Obvious to a statistician maybe but I have read many papers in hydrology/climate science using running correlation incorrectly. Indeed, I am a statistician by training but did not recognise the problem outlined here until I came across this blog… Anyway thank you for your help!

Hello Richard,

thanks for mentioning the multiple comparison problem, which is critically under-appreciated in paleoscience, leading to all kinds of spurious detections. Another issue that I am surprised you did not mention here is autocorrelation, which is often sizable for paleo timeseries (in part, due to persistence in climate/ecological systems and in part to archive-specific processes, like bioturbation in sedimentary archives). That often dramatically reduces the number of degrees of freedom available to a t-test, making results that assume $\nu = n-2$ woefully optimistic. Running correlations add to this issue in that neighboring windows share a large fraction of data, so adjacent “tests” could hardly be less independent. I thus fear that the problem is even more severe than you make it out to be.

You may be interested in this paper, which touches on some of those issues:

Thank you for the link to the paper – very useful.

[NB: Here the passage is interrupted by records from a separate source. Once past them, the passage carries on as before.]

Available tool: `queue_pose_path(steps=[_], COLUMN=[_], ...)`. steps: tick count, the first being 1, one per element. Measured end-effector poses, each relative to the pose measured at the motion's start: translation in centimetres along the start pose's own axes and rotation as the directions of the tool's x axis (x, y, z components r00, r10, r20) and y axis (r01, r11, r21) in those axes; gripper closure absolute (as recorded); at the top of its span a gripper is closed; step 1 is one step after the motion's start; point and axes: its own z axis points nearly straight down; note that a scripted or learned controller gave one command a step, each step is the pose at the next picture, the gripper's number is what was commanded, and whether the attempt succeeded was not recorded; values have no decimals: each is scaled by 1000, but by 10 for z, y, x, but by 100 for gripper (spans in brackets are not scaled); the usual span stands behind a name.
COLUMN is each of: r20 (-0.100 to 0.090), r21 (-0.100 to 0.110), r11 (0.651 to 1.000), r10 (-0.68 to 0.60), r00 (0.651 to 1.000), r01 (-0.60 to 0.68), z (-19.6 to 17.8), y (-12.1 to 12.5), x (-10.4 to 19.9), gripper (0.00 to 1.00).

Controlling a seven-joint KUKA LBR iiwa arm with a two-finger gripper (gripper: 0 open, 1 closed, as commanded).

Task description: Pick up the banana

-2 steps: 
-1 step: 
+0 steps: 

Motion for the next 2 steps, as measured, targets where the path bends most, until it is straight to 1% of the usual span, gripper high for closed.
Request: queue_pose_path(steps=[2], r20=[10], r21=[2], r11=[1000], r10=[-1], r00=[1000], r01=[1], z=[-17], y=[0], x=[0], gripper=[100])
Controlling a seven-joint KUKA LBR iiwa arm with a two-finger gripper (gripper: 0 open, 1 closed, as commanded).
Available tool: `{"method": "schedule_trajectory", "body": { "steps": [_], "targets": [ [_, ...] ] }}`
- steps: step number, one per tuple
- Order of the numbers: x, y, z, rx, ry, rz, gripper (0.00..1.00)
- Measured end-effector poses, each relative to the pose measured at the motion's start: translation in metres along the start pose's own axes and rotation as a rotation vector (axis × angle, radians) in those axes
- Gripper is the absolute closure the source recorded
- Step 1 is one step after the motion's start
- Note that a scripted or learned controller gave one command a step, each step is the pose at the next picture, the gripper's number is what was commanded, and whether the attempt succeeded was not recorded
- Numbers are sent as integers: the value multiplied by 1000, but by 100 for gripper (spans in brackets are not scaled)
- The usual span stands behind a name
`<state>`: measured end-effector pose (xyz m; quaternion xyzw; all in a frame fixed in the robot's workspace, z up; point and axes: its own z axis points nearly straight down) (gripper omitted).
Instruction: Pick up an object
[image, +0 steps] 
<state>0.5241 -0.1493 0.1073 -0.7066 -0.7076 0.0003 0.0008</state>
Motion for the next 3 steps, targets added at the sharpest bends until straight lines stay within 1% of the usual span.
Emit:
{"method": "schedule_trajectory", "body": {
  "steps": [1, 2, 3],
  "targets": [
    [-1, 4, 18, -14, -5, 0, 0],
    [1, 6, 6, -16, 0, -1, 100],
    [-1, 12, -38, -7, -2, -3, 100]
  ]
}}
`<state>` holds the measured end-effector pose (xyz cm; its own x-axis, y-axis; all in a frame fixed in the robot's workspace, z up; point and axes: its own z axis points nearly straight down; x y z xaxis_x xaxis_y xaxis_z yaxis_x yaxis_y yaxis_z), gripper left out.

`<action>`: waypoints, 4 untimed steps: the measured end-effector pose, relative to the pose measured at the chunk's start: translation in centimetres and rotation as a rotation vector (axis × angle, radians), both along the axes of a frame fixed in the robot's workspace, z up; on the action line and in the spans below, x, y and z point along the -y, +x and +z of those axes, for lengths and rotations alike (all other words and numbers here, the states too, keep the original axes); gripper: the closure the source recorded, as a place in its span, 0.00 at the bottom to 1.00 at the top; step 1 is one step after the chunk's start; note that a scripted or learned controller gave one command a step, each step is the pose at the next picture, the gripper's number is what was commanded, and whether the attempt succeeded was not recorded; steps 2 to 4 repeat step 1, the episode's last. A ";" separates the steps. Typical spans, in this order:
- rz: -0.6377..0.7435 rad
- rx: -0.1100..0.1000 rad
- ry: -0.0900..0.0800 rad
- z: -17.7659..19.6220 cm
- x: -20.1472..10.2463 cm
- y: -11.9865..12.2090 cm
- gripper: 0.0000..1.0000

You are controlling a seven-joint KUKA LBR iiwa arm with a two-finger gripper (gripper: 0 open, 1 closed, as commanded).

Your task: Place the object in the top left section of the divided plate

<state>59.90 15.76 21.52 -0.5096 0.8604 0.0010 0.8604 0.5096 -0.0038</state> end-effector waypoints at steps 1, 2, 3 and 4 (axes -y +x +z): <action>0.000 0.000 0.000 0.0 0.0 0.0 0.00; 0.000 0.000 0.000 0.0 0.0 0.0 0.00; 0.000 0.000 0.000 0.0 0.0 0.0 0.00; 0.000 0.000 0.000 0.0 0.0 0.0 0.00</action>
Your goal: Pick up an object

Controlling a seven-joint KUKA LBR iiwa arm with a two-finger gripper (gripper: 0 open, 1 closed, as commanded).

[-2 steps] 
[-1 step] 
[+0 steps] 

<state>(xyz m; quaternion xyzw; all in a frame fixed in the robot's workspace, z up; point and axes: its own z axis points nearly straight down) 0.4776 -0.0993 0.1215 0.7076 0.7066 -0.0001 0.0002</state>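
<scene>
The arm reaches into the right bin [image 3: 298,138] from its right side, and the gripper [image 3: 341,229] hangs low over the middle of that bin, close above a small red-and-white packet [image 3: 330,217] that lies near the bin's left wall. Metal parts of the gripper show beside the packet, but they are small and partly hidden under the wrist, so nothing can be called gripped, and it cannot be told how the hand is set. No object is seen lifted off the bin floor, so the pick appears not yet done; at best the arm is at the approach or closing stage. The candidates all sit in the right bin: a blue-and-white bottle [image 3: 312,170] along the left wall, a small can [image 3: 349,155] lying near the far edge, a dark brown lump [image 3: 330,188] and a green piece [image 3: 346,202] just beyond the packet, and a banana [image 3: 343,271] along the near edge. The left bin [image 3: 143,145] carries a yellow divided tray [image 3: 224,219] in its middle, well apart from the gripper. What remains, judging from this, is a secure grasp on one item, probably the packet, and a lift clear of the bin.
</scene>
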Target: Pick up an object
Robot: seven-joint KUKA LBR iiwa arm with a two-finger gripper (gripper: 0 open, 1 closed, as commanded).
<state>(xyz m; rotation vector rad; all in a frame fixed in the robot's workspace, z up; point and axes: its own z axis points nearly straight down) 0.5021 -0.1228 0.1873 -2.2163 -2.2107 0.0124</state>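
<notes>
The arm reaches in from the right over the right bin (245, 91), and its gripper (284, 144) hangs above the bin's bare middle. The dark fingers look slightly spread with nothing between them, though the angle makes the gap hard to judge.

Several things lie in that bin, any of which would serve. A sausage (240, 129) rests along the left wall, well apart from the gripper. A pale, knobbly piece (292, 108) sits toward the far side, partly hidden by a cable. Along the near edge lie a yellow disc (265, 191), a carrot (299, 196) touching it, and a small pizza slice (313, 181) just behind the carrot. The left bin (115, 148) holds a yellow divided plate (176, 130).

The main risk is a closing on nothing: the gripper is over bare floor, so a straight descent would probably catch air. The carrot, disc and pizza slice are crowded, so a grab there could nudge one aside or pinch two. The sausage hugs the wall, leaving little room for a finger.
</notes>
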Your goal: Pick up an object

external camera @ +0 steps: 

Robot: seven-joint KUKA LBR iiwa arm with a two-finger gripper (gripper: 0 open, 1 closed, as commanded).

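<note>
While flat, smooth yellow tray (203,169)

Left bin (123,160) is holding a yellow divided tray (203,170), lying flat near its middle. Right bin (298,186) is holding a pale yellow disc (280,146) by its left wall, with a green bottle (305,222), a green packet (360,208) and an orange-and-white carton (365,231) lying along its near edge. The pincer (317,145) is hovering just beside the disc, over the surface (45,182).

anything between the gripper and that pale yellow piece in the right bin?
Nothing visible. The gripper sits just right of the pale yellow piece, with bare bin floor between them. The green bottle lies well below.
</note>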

I been asked a couple of time to write up this post (one of the most popular on my blog) as a paper. If I find time do this, I will certainly include autocorrelation as an additional problem. Autocorrelation is discussed in many other posts.

Hello Richard,

Recently I have been wondering about sliding correlations to apply them in the field of lifespan cognitive neuroscience and I came up with this great (old) post. It has been very useful given the lack of information about how to properly correct (for mult. comp and dependency) sliding window correlations.

I’d like to ask you a couple of questions: 1) would you be able to recommend some papers associated with this topic? and 2) all the corrections I’ve seen in sliding windows refer to a single comparison. Would it be sound to apply a “cluster-based” approach in which first, we detect a consecutive number of comparisons reaching a significant value (arbitrary; let’s say p = .05) and then testing whether the number of consecutive comparisons reaching significance is p < 0.05 by permuting the data and obtaining a distribution of the max. number of consecutive significant comparisons? I’d love to hear your thoughts about it

I’ve seen a paper discussing how to use running correlations to test if a correlation is stable, but I am not aware of any that discuss how to interpret running correlations that are occasionally significant (there will be equivalent tests in the spectral domain with wavelets that might have more coverage). Several people have asked if I plan on writing up this blog post as a paper – I do, once I have worked out what it all means – but it is not my highest priority.

Your proposed test would be very sensitive to autocorrelation in the data. That can of course be corrected for by changing the null test to use autocorrelated time series (with the same properties as the original data) rather than white noise. If this can be solved, then I think your test is reasonable, but it is quite remote from asking if two series are related.